Ahhh hectic
schedule, obviously not because I am a busy writer but because I’m lazy and
unprofessional and I am not a writer :p
Logging and
blogging after exploring so many unexpected situations.To compile everything in
one blog… well it’s a hard act to follow.
So many
unexpected situations…probably few known readers of my low profile blog would
think – man…now what all happened with him? God please spare this guy? Yaar
bore bana do iski life (one of my favourite girl dialogue, after you will read
it I know I am going to get a call :p :p) aur iski problem mujhe de do. (I pray…yah
please de do….problem :D)
Hilariously committed
a crime :p… waaaaoooo hilariously … In this torturing summer few students of
our class eagerly awaited, for goodness, after the exams to check their mark
sheet of the end semester exams. But some students don’t have an option (summer
school :p) as they have to wait.
Among those
there were 4 top notch professional notorious who after attending their classes
went on to see their mark sheet of the subject material science (consider as
one of the toughest subject of the history of science :D) . I with fearless
attitude entered the room, as if I am going get a distinction percentage, with
one more guy who was equally confident. As soon as we entered in a crowded room
there were cheerful faces as few of our so called friends who were there got
passed and we four with hope and confidence gathered around each other took our
sheets prayed with heart (not me) and counted the marks… Soon our counting was
over because its easiest and took less time to do our calculation… you know why
because to add 0+0+2+2+1+4+2 is e asier than to add 6+5+9+6.5+7.5+8.5+9+8+8.5..…

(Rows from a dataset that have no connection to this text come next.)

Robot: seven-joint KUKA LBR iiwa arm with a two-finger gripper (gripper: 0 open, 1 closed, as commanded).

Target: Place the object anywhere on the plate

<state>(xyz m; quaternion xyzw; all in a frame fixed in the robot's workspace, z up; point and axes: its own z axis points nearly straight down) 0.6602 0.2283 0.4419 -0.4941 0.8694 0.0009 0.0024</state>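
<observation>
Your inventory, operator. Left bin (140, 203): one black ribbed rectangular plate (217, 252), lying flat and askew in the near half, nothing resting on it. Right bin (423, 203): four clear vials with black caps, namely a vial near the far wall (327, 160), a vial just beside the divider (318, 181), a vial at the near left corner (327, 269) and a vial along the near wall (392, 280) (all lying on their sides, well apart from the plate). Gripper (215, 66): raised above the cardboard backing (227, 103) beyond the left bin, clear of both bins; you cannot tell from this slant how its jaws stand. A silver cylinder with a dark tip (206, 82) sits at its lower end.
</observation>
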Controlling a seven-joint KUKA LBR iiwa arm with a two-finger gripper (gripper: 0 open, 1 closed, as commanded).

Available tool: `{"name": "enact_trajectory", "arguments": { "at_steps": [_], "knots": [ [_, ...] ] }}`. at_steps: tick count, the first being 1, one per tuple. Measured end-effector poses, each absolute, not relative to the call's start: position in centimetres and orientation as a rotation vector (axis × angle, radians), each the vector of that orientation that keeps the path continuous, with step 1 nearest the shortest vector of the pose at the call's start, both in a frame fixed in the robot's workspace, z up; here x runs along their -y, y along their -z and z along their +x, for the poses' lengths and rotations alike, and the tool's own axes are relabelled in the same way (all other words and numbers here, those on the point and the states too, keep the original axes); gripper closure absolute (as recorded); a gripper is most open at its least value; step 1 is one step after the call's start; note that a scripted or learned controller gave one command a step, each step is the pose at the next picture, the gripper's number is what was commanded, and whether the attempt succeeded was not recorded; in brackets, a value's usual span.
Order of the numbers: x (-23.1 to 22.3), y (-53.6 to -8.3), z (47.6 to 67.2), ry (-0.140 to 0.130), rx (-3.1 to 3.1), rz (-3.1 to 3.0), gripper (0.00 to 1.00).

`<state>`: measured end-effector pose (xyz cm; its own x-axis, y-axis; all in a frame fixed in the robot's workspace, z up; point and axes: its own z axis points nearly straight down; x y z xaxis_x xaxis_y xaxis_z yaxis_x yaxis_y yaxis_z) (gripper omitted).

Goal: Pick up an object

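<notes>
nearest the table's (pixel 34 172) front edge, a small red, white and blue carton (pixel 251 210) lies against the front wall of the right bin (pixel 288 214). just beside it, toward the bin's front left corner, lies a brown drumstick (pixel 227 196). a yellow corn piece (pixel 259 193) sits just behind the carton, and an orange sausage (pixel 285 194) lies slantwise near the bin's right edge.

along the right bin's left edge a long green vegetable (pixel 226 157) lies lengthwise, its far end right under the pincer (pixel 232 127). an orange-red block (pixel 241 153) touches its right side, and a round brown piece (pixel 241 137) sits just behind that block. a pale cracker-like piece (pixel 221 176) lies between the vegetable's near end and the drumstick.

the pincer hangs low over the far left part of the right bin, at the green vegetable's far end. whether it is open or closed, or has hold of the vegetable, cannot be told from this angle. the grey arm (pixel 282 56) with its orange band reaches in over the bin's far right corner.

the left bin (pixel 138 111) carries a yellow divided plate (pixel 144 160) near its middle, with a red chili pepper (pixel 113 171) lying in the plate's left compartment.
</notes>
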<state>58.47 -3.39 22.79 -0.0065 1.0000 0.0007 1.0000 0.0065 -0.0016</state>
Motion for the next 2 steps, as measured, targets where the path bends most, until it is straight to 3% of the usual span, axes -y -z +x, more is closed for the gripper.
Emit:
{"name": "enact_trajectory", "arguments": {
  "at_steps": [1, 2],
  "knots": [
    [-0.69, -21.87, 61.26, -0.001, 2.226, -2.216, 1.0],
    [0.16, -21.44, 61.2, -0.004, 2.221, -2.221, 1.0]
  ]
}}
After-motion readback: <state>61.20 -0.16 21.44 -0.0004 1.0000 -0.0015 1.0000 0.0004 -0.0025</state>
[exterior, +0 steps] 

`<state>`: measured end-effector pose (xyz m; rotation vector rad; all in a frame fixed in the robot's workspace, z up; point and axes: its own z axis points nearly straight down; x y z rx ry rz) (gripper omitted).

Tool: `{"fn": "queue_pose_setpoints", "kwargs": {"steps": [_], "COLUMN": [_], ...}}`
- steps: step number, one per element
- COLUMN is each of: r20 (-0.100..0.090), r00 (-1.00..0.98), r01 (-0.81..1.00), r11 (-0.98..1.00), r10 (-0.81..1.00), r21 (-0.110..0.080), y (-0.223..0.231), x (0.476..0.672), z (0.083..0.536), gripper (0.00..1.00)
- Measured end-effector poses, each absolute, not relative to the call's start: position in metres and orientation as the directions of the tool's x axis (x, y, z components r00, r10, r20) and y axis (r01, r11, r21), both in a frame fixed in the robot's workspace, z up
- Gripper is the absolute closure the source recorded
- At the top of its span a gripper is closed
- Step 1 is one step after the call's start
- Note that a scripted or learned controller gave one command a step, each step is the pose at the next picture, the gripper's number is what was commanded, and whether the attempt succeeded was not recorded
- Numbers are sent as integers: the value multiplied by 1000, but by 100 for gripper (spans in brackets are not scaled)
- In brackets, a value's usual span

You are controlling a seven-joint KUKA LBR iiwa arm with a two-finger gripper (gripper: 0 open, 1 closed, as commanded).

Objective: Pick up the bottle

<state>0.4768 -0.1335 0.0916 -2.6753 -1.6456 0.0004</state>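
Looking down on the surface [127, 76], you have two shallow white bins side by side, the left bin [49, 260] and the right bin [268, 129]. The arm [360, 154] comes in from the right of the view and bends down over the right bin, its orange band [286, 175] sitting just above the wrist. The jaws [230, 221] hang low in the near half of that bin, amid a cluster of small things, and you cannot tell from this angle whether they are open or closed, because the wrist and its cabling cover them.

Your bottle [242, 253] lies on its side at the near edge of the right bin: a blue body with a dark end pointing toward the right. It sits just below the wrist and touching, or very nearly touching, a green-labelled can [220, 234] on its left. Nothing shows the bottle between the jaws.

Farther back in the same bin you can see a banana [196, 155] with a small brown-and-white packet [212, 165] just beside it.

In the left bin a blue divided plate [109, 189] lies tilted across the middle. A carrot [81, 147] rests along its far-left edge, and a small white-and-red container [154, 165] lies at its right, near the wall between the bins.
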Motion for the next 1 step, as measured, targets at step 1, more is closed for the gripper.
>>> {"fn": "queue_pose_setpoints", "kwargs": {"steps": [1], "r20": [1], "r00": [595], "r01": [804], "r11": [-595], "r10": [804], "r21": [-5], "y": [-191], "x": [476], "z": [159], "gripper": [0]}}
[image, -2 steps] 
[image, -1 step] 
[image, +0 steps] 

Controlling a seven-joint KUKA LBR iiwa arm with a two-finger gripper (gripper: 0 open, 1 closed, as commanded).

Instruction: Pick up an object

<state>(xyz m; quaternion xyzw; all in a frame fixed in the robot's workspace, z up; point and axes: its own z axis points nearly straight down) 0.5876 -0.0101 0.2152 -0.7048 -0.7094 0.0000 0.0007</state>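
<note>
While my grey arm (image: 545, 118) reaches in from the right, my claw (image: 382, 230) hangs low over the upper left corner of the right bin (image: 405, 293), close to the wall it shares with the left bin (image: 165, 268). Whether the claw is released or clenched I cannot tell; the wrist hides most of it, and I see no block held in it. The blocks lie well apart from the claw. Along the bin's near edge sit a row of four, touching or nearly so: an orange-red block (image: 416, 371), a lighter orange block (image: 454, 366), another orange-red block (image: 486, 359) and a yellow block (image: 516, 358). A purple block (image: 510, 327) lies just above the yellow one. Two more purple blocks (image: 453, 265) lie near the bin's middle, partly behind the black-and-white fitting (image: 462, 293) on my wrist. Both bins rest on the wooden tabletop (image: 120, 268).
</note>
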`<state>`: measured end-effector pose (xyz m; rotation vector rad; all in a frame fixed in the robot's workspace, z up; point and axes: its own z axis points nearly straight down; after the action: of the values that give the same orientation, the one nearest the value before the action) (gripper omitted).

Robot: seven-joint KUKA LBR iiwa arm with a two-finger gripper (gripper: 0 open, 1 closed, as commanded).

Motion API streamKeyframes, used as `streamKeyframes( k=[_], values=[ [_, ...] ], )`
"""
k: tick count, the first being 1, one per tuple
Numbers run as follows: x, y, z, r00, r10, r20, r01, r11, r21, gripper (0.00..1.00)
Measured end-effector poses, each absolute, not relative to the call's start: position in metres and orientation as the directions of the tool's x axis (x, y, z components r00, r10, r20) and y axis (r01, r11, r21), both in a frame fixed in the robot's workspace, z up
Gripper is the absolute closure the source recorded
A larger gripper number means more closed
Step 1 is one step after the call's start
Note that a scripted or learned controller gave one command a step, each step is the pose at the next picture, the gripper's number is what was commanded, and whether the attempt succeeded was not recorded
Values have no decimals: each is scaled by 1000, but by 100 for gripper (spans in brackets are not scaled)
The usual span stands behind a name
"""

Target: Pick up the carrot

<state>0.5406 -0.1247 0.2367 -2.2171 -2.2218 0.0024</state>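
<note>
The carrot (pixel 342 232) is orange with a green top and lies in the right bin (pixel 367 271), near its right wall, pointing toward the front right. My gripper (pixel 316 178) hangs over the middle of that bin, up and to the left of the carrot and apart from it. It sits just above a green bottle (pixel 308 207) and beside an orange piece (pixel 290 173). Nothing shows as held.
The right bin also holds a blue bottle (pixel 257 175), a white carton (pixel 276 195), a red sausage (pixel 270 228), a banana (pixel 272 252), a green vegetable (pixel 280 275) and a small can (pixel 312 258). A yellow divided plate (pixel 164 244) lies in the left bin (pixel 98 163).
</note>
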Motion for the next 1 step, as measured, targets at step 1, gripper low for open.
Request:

after striving so hard somehow teacher was successful in giving us double digit
numbers…we respect that for sure… we were actually very disheartened… but
proudly one thing I want to say is that I performed the best among them as I
was nearest to the finishing line (passing criteria)
Then I could
see happiness in everyone’s face after we failed…that irritated … There was a chap who already
getting a good marks was crying before me that the teacher did not awarded him
with what he deserve….i was like…are you urging me to throw the punch on your
face…get lost and cry before perverts please and get the hell out of here…. I couldn't resist myself after seeing the real sufferers going to the subject
teacher to pass which was not in the hands of the teacher logically and the happiness
in others face was noticeable….i saw that teacher in answer sheet neither in
any records he has recorded the marks neither he has calculated… my mind worked
like a “devil at its home ground” … I asked a similar red ink gel pen, similar
to the one with which the teacher who has checked the paper, from one of the
freak of our class standing near the door…. He quickly got it…and I started
with a manipulation in my answer sheet… I was the one who started with my
answer sheet and asked 2 3 friends to cover it and see whether the teacher is
looking at us or not. My hand was shivering like hell as I never did this in my
live… never needed… all of them were
saying the only thing “mat kar Pratik phas jayega “, “risk hai” , and more than
the worry it was a pray from their heart that “god please make his act
unsuccessful” a jealous and “to see us on trouble was seen” … I was getting
furious but more than that was the trouble I imagined that me my other mates
would land if I get a backlog in this subject….
I as usual
did what I want to do…I generally also don’t listen to anyone neither was I
listening then… then my fearful friend who also at first was preventing me but
himself then realizing the upcoming circumstances, if not implement, he also
did it…
I would say definitely
teacher after reanalyzing the answer sheets would find out but at that time “we
don’t care” we only knew that it was not unfair unless it is done to harm
someone. Later the great “GURU” probably found out but I hope we did not leave
any evidence so that he could do any harm to our future… At best he could
reevaluate and will fail us… as it is which was already going to happen…. No
regrets… I found it fair because more than me and my mates being sad to fail in
that subject I could see the happiness in so many faces, not because they
passed in that exam, but because we once again failed and could not prove. With
this act at least for some time i could cherish that illness which I could see
in others face which was obvious because of the happiness which we felt of
passing the subject using unfair means and frankly at that point of time we
were smiling and was happy when everybody expected us to be depressed…I want it
that and got it by an unfair act....SO ITS FAIR.